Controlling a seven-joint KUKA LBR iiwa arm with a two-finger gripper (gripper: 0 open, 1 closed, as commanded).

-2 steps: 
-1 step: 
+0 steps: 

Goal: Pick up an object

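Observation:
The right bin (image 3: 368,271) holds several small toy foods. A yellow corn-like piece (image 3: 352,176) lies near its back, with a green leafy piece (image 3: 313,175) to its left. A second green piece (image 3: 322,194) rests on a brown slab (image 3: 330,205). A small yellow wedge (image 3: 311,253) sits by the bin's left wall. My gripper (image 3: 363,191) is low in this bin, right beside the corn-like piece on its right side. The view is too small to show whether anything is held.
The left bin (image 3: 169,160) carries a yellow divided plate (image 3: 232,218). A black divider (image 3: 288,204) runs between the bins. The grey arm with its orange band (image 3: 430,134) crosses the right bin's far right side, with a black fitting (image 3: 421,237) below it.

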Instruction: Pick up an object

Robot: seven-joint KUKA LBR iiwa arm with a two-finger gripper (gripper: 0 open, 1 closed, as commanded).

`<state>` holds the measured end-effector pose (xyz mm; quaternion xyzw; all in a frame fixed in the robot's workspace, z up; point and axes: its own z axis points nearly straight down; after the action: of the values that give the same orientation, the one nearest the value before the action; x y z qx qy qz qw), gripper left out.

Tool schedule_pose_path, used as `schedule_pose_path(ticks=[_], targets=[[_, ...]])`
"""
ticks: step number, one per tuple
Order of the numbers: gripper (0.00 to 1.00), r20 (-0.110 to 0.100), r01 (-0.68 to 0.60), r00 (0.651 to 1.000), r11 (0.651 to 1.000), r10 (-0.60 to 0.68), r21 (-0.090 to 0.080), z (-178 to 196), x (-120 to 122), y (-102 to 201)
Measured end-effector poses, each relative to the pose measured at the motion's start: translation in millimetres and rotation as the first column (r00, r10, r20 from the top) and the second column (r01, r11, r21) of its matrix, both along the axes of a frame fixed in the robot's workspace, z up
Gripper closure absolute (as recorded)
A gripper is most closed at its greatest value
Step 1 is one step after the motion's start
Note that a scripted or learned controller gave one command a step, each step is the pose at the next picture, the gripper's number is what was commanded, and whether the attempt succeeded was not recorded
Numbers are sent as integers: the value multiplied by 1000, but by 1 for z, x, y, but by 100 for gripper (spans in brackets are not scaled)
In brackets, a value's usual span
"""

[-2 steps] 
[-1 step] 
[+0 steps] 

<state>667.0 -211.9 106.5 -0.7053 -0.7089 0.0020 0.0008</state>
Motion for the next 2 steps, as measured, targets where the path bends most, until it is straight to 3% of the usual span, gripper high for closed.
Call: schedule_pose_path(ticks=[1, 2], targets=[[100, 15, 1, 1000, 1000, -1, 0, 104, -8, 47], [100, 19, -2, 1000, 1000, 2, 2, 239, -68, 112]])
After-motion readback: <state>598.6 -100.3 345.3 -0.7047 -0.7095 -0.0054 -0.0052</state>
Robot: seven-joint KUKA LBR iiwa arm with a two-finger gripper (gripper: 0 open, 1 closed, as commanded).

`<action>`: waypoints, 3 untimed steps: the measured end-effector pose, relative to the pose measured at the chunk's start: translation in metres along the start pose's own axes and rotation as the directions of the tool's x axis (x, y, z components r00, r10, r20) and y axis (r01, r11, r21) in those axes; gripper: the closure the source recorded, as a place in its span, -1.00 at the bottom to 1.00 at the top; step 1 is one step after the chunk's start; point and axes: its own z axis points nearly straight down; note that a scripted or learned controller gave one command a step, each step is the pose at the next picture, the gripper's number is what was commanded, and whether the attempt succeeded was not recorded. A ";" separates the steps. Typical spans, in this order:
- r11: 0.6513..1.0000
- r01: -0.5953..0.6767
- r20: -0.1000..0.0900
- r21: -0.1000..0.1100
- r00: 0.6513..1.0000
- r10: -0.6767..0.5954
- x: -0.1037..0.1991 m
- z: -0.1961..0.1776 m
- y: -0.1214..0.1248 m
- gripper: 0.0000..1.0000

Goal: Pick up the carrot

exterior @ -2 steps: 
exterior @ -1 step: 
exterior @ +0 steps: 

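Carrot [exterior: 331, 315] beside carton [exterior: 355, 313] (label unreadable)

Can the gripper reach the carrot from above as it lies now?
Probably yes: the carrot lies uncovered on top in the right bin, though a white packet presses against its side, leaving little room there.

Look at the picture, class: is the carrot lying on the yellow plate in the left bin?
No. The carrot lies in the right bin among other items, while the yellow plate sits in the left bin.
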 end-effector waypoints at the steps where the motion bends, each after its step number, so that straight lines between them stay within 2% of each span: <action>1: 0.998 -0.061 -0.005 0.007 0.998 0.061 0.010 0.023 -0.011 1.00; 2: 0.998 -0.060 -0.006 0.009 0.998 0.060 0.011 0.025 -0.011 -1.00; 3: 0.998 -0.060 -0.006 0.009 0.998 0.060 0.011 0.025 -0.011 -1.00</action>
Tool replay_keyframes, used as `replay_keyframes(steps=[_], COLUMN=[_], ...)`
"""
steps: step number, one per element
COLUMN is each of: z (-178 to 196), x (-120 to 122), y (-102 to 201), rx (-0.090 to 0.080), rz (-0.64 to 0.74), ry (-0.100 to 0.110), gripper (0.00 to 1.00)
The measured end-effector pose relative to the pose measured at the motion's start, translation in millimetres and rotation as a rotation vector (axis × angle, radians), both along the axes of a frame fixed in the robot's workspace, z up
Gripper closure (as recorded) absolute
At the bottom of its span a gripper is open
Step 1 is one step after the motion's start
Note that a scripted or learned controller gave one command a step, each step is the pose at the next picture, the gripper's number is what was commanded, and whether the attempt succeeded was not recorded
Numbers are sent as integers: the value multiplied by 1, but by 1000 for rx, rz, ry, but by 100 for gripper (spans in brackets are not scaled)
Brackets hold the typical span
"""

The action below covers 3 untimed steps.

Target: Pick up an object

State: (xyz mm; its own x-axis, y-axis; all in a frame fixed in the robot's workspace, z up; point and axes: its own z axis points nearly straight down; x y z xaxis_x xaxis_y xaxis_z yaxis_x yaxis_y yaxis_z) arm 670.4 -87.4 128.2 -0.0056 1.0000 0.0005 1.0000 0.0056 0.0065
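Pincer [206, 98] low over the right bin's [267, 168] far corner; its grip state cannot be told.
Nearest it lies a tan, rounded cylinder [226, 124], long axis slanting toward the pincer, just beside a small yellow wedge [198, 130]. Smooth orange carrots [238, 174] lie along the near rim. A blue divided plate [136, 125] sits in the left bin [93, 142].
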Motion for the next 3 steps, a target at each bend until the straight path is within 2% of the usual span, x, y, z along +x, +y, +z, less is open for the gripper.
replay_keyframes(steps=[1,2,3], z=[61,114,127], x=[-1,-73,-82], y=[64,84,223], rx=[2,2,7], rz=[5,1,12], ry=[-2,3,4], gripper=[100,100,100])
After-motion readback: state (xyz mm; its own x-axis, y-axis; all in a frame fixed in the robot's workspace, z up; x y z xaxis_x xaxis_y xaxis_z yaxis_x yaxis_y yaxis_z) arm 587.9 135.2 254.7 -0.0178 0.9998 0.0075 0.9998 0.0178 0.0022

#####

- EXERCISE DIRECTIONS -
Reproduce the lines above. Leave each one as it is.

- RESPONSE BOX -
Controlling a seven-joint KUKA LBR iiwa arm with a two-finger gripper (gripper: 0 open, 1 closed, as commanded).

-2 steps: 
-1 step: 
+0 steps: 

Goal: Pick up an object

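Observation:
The right bin (image 3: 368,271) holds several small toy foods. A yellow corn-like piece (image 3: 352,176) lies near its back, with a green leafy piece (image 3: 313,175) to its left. A second green piece (image 3: 322,194) rests on a brown slab (image 3: 330,205). A small yellow wedge (image 3: 311,253) sits by the bin's left wall. My gripper (image 3: 363,191) is low in this bin, right beside the corn-like piece on its right side. The view is too small to show whether anything is held.
The left bin (image 3: 169,160) carries a yellow divided plate (image 3: 232,218). A black divider (image 3: 288,204) runs between the bins. The grey arm with its orange band (image 3: 430,134) crosses the right bin's far right side, with a black fitting (image 3: 421,237) below it.
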
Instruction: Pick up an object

Robot: seven-joint KUKA LBR iiwa arm with a two-finger gripper (gripper: 0 open, 1 closed, as commanded).

`<state>` holds the measured end-effector pose (xyz mm; quaternion xyzw; all in a frame fixed in the robot's workspace, z up; point and axes: its own z axis points nearly straight down; after the action: of the values that give the same orientation, the one nearest the value before the action; x y z qx qy qz qw), gripper left out.

Tool schedule_pose_path, used as `schedule_pose_path(ticks=[_], targets=[[_, ...]])`
"""
ticks: step number, one per tuple
Order of the numbers: gripper (0.00 to 1.00), r20 (-0.110 to 0.100), r01 (-0.68 to 0.60), r00 (0.651 to 1.000), r11 (0.651 to 1.000), r10 (-0.60 to 0.68), r21 (-0.090 to 0.080), z (-178 to 196), x (-120 to 122), y (-102 to 201)
Measured end-effector poses, each relative to the pose measured at the motion's start: translation in millimetres and rotation as the first column (r00, r10, r20 from the top) and the second column (r01, r11, r21) of its matrix, both along the axes of a frame fixed in the robot's workspace, z up
Gripper closure absolute (as recorded)
A gripper is most closed at its greatest value
Step 1 is one step after the motion's start
Note that a scripted or learned controller gave one command a step, each step is the pose at the next picture, the gripper's number is what was commanded, and whether the attempt succeeded was not recorded
Numbers are sent as integers: the value multiplied by 1000, but by 1 for z, x, y, but by 100 for gripper (spans in brackets are not scaled)
In brackets, a value's usual span
"""

[-2 steps] 
[-1 step] 
[+0 steps] 

<state>667.0 -211.9 106.5 -0.7053 -0.7089 0.0020 0.0008</state>
Motion for the next 2 steps, as measured, targets where the path bends most, until it is straight to 3% of the usual span, gripper high for closed.
Call: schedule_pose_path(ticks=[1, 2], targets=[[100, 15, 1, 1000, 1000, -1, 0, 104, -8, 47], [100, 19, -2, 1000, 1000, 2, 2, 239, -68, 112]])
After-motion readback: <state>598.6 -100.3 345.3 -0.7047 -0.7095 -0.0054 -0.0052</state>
Robot: seven-joint KUKA LBR iiwa arm with a two-finger gripper (gripper: 0 open, 1 closed, as commanded).

`<action>`: waypoints, 3 untimed steps: the measured end-effector pose, relative to the pose measured at the chunk's start: translation in metres along the start pose's own axes and rotation as the directions of the tool's x axis (x, y, z components r00, r10, r20) and y axis (r01, r11, r21) in those axes; gripper: the closure the source recorded, as a place in its span, -1.00 at the bottom to 1.00 at the top; step 1 is one step after the chunk's start; point and axes: its own z axis points nearly straight down; note that a scripted or learned controller gave one command a step, each step is the pose at the next picture, the gripper's number is what was commanded, and whether the attempt succeeded was not recorded. A ";" separates the steps. Typical spans, in this order:
- r11: 0.6513..1.0000
- r01: -0.5953..0.6767
- r20: -0.1000..0.0900
- r21: -0.1000..0.1100
- r00: 0.6513..1.0000
- r10: -0.6767..0.5954
- x: -0.1037..0.1991 m
- z: -0.1961..0.1776 m
- y: -0.1214..0.1248 m
- gripper: 0.0000..1.0000

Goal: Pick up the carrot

exterior @ -2 steps: 
exterior @ -1 step: 
exterior @ +0 steps: 

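Carrot [exterior: 331, 315] beside carton [exterior: 355, 313] (label unreadable)

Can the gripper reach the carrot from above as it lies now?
Probably yes: the carrot lies uncovered on top in the right bin, though a white packet presses against its side, leaving little room there.

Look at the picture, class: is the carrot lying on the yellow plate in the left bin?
No. The carrot lies in the right bin among other items, while the yellow plate sits in the left bin.
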 end-effector waypoints at the steps where the motion bends, each after its step number, so that straight lines between them stay within 2% of each span: <action>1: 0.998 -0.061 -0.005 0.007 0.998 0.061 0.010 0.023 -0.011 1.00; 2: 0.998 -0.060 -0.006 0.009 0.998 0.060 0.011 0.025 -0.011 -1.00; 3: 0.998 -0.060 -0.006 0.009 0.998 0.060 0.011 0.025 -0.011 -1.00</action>
Tool replay_keyframes, used as `replay_keyframes(steps=[_], COLUMN=[_], ...)`
"""
steps: step number, one per element
COLUMN is each of: z (-178 to 196), x (-120 to 122), y (-102 to 201), rx (-0.090 to 0.080), rz (-0.64 to 0.74), ry (-0.100 to 0.110), gripper (0.00 to 1.00)
The measured end-effector pose relative to the pose measured at the motion's start, translation in millimetres and rotation as a rotation vector (axis × angle, radians), both along the axes of a frame fixed in the robot's workspace, z up
Gripper closure (as recorded) absolute
At the bottom of its span a gripper is open
Step 1 is one step after the motion's start
Note that a scripted or learned controller gave one command a step, each step is the pose at the next picture, the gripper's number is what was commanded, and whether the attempt succeeded was not recorded
Numbers are sent as integers: the value multiplied by 1, but by 1000 for rx, rz, ry, but by 100 for gripper (spans in brackets are not scaled)
Brackets hold the typical span
"""

The action below covers 3 untimed steps.

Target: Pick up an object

State: (xyz mm; its own x-axis, y-axis; all in a frame fixed in the robot's workspace, z up; point and axes: its own z axis points nearly straight down; x y z xaxis_x xaxis_y xaxis_z yaxis_x yaxis_y yaxis_z) arm 670.4 -87.4 128.2 -0.0056 1.0000 0.0005 1.0000 0.0056 0.0065
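Pincer [206, 98] low over the right bin's [267, 168] far corner; its grip state cannot be told.
Nearest it lies a tan, rounded cylinder [226, 124], long axis slanting toward the pincer, just beside a small yellow wedge [198, 130]. Smooth orange carrots [238, 174] lie along the near rim. A blue divided plate [136, 125] sits in the left bin [93, 142].
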Motion for the next 3 steps, a target at each bend until the straight path is within 2% of the usual span, x, y, z along +x, +y, +z, less is open for the gripper.
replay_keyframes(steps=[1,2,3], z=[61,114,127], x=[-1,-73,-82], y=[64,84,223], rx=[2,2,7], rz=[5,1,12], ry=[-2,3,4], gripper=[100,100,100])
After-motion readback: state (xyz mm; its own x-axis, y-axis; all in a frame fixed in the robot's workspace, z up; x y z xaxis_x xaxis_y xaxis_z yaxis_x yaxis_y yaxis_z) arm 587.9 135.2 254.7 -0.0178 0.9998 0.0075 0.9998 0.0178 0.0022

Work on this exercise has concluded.